▶ [What to work on]
The answer must be every line from the listing that holds the string "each".

▶ [Supplied material]
* * *
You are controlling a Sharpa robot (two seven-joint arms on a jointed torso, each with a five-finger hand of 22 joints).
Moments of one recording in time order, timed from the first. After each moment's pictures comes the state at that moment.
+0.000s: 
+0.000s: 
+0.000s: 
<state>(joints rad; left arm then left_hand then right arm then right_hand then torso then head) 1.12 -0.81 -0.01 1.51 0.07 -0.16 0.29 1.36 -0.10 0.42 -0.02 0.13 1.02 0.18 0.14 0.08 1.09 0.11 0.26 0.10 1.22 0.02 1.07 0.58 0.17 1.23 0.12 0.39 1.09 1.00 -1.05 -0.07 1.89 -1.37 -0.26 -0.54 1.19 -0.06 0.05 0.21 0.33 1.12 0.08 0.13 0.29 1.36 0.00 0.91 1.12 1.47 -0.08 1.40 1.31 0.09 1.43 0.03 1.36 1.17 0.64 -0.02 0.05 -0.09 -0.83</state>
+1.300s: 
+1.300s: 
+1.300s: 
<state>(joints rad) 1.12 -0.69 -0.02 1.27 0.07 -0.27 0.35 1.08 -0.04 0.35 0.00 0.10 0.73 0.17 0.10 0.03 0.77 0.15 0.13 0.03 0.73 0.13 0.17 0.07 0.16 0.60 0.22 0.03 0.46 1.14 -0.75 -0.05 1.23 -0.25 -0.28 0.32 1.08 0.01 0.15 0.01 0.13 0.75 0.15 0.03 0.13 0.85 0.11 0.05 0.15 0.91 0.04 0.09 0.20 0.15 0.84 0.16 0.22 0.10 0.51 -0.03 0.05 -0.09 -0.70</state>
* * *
▶ [Response area]
You are controlling a Sharpa robot (two seven-joint arms on a jointed torso, each with a five-finger hand of 22 joints).
Moments of one recording in time order, timed from the first. After each moment's pictures comes the state at that moment.

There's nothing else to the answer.